═════ Listed records
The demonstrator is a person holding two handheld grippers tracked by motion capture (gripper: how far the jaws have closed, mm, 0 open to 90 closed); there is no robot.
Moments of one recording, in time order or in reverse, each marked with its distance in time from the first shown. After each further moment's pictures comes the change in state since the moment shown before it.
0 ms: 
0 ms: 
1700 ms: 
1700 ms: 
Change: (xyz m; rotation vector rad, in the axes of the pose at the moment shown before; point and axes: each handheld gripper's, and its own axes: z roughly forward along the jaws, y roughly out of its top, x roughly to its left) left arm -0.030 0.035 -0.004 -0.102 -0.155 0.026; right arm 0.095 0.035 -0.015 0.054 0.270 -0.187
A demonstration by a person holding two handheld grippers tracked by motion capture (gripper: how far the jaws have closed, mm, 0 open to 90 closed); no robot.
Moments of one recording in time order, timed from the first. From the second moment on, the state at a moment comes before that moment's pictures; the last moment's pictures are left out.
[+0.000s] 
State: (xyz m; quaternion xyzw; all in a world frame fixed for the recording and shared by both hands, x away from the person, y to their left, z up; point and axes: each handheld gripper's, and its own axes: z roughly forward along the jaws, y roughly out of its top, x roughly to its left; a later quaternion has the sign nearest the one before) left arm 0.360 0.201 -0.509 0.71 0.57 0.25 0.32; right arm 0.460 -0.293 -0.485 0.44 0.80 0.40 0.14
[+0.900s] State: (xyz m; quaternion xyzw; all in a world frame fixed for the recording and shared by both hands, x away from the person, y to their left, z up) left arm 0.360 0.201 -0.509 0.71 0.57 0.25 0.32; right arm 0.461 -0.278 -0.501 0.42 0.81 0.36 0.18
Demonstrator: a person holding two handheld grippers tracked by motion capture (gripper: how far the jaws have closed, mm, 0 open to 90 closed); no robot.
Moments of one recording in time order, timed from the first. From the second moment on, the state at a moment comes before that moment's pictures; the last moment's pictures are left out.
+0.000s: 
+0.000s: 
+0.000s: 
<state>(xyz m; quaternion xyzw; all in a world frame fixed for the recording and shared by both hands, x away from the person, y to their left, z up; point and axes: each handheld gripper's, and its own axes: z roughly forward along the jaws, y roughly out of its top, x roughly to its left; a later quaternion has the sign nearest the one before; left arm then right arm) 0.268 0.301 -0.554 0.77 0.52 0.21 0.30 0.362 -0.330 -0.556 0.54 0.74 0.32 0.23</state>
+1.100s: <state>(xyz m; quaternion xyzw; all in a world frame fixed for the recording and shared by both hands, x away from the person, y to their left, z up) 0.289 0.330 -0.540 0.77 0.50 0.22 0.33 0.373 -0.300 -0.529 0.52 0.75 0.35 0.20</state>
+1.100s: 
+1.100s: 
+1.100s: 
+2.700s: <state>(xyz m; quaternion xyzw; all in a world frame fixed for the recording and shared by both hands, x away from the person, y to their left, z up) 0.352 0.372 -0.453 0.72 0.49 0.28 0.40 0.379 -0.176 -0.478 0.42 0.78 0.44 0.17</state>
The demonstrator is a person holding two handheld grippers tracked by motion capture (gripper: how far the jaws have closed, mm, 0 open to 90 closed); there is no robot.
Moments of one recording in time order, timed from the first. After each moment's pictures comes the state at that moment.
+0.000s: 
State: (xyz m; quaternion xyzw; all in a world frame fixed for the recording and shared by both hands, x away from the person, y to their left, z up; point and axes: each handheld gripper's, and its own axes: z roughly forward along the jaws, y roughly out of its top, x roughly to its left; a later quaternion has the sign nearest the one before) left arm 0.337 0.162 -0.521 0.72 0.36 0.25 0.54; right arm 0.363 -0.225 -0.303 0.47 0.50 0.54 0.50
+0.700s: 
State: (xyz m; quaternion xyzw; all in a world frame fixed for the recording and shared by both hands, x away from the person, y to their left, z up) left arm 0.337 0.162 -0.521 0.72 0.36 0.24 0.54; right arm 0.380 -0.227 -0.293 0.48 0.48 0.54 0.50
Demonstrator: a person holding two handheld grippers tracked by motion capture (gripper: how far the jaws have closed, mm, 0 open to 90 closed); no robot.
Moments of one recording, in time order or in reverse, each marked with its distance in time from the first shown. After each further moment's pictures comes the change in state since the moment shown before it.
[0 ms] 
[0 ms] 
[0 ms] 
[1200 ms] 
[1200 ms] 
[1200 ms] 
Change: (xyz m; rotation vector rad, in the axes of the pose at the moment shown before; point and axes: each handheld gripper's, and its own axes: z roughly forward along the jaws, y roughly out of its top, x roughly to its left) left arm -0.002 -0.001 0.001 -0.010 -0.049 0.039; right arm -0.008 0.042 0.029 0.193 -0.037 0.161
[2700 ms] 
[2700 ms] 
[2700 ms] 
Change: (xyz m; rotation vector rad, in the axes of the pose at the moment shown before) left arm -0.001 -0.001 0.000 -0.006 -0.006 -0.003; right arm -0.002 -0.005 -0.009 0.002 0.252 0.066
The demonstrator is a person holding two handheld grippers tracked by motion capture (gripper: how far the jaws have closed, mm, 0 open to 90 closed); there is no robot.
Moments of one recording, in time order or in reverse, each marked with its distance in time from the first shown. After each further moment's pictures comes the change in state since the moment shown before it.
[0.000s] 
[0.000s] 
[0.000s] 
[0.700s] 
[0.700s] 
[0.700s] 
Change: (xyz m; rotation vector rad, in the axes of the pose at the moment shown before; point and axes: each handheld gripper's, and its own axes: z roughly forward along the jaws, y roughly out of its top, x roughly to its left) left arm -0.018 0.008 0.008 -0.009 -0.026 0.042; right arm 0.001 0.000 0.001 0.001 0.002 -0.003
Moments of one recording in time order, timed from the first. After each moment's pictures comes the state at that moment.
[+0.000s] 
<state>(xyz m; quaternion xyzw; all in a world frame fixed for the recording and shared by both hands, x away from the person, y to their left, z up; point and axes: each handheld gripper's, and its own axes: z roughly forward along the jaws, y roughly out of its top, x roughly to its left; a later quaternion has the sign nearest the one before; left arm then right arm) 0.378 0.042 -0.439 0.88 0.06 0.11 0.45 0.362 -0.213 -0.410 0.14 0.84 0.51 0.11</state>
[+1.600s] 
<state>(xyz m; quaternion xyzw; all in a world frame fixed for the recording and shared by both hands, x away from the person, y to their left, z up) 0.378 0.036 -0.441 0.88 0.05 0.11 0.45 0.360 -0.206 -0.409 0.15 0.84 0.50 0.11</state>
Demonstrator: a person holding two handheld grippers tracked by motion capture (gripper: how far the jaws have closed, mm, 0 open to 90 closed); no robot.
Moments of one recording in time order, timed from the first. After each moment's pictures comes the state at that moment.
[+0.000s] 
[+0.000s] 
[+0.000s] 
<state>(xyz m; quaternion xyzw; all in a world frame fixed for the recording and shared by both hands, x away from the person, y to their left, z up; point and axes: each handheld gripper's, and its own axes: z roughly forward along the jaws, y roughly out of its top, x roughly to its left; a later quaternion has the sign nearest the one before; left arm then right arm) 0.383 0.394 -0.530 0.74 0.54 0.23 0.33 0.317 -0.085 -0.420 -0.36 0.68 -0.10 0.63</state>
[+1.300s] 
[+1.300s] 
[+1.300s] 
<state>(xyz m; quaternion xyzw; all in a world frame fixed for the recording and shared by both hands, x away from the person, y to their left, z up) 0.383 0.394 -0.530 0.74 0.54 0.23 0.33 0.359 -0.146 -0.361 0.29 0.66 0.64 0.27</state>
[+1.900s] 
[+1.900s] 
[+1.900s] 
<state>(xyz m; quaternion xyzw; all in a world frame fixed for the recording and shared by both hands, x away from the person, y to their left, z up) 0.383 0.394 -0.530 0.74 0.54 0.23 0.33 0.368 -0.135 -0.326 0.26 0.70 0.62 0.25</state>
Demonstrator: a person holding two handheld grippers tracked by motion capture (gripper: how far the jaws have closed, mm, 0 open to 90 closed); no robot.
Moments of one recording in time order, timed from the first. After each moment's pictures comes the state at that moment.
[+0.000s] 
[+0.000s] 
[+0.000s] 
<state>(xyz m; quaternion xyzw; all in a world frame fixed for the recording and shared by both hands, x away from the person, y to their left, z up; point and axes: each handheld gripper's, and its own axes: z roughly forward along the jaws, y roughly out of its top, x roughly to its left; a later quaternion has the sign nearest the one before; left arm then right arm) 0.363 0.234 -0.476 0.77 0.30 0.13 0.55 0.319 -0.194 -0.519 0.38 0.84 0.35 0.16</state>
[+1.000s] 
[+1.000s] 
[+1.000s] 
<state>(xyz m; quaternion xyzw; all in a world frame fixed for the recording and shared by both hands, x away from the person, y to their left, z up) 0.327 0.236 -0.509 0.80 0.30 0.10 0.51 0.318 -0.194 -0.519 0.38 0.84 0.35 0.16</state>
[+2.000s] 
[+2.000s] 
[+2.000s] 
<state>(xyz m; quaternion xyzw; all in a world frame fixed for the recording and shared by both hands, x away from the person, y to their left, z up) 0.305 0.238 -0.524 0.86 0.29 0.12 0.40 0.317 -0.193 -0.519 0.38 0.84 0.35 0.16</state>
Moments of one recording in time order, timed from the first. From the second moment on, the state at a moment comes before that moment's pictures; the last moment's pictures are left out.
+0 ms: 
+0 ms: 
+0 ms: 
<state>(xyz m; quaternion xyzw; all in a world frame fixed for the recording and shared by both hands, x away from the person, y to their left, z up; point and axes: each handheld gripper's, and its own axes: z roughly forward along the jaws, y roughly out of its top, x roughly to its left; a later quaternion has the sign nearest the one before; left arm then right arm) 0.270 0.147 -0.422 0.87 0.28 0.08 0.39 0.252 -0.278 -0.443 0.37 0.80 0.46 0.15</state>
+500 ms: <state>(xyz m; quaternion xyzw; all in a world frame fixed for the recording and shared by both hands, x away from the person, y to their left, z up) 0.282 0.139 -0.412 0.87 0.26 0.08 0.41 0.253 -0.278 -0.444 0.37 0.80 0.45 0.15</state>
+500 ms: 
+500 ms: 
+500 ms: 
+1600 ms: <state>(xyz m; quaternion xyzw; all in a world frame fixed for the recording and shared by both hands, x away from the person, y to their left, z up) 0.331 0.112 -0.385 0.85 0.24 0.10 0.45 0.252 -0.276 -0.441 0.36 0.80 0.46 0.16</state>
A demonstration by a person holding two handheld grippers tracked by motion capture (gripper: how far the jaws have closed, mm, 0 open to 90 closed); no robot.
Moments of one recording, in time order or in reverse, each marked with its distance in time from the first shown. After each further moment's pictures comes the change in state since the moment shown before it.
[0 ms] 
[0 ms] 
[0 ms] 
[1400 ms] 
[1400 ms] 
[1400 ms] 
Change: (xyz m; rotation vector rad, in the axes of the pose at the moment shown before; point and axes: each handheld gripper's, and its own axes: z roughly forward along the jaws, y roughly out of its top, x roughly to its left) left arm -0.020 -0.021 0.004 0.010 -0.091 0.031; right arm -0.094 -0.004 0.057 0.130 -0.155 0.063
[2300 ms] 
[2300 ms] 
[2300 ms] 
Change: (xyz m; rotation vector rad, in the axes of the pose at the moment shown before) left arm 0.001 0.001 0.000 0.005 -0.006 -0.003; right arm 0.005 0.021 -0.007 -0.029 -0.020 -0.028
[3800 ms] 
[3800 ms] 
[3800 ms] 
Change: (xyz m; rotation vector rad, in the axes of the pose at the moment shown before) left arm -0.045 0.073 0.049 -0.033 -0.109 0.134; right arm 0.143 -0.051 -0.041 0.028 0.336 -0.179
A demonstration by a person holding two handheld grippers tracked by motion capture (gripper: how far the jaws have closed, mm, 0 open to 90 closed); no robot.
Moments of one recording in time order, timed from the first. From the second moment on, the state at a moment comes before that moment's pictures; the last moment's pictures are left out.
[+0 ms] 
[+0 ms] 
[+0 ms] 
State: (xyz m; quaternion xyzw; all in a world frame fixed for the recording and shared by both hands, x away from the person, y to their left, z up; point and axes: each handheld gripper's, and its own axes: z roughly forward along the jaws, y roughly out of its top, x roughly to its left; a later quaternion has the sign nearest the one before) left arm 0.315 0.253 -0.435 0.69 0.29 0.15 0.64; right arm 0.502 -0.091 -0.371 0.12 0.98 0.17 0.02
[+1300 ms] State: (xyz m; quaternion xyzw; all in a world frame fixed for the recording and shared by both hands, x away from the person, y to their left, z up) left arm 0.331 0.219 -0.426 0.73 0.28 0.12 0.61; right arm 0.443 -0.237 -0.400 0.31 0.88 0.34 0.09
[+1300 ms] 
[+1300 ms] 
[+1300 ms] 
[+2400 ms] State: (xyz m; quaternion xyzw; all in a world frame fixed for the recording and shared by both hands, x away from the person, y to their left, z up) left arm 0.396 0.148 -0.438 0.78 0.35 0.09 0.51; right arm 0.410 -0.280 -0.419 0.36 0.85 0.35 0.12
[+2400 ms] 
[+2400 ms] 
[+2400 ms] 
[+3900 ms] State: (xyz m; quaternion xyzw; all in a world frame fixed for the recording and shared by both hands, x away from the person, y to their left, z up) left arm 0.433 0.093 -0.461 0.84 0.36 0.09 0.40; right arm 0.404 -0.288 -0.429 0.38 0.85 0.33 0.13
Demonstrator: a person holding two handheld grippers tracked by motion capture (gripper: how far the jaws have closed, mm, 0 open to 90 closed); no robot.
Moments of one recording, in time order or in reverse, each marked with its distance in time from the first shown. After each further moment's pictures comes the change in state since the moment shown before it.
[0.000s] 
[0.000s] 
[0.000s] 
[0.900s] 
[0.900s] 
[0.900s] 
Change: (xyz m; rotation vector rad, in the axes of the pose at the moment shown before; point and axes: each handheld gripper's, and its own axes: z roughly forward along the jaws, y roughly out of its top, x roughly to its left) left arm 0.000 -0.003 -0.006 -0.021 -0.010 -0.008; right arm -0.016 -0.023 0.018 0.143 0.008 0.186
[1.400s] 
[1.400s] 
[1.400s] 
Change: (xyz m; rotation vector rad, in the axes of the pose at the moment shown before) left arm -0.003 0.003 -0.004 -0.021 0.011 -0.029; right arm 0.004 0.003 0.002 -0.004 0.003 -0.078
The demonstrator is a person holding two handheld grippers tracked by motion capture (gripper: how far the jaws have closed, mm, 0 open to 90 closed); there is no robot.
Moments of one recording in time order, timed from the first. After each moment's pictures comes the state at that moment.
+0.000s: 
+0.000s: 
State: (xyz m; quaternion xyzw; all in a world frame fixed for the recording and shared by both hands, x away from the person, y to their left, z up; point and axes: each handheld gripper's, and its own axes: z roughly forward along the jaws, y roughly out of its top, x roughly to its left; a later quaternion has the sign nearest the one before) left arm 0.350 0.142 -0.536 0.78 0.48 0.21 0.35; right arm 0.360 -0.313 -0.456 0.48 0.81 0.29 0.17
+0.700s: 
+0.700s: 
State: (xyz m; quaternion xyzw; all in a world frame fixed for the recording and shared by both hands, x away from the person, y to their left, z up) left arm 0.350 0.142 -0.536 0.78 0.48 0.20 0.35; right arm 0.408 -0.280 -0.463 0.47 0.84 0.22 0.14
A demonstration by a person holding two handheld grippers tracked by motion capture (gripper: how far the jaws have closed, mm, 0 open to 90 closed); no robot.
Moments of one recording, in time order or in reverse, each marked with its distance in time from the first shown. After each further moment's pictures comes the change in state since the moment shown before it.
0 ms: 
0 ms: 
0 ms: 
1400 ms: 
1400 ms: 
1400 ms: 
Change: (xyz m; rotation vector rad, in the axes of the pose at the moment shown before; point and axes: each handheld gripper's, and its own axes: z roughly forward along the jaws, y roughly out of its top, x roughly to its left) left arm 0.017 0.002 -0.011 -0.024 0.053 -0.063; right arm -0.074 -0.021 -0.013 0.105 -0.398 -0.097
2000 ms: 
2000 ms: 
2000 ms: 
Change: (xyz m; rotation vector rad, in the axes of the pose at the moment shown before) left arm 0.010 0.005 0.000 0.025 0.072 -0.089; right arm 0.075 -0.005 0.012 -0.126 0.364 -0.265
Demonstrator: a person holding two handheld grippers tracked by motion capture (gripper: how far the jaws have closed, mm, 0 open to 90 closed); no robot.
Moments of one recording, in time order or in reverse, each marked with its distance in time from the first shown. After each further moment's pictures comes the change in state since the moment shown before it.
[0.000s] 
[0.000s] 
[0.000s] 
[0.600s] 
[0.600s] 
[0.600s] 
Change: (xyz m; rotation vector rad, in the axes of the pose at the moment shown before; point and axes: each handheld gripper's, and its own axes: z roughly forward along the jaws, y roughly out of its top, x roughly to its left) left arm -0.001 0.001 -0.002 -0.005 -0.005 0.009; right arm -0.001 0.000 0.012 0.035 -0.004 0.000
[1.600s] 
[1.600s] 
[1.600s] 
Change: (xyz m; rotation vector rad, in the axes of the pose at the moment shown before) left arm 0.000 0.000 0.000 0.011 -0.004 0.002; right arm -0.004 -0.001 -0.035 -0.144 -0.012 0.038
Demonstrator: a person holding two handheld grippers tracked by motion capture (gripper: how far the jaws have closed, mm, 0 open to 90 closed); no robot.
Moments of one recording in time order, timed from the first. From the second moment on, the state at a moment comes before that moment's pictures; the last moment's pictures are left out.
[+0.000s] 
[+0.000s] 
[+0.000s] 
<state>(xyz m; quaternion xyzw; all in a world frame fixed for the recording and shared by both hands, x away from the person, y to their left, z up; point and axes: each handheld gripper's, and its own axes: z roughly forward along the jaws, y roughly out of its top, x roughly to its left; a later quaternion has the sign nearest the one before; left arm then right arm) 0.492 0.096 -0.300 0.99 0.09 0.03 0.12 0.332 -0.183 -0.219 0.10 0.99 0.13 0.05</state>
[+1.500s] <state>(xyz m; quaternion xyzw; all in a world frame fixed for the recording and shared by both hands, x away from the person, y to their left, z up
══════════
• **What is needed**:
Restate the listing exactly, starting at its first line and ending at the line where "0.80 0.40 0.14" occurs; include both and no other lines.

• **The answer**:
The demonstrator is a person holding two handheld grippers tracked by motion capture (gripper: how far the jaws have closed, mm, 0 open to 90 closed); there is no robot.
Moments of one recording, in time order or in reverse, each marked with its distance in time from the first shown. After each further moment's pictures comes the change in state since the moment shown before it.
0 ms: 
0 ms: 
1700 ms: 
1700 ms: 
Change: (xyz m; rotation vector rad, in the axes of the pose at the moment shown before; point and axes: each handheld gripper's, and its own axes: z roughly forward along the jaws, y roughly out of its top, x roughly to its left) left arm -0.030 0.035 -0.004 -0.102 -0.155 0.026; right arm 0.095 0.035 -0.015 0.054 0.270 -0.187
A demonstration by a person holding two handheld grippers tracked by motion capture (gripper: how far the jaws have closed, mm, 0 open to 90 closed); no robot.
Moments of one recording in time order, timed from the first. From the second moment on, the state at a moment comes before that moment's pictures; the last moment's pictures are left out.
[+0.000s] 
State: (xyz m; quaternion xyzw; all in a world frame fixed for the recording and shared by both hands, x away from the person, y to their left, z up; point and axes: each handheld gripper's, and its own axes: z roughly forward along the jaws, y roughly out of its top, x roughly to its left; a later quaternion has the sign nearest the one before) left arm 0.360 0.201 -0.509 0.71 0.57 0.25 0.32; right arm 0.460 -0.293 -0.485 0.44 0.80 0.40 0.14

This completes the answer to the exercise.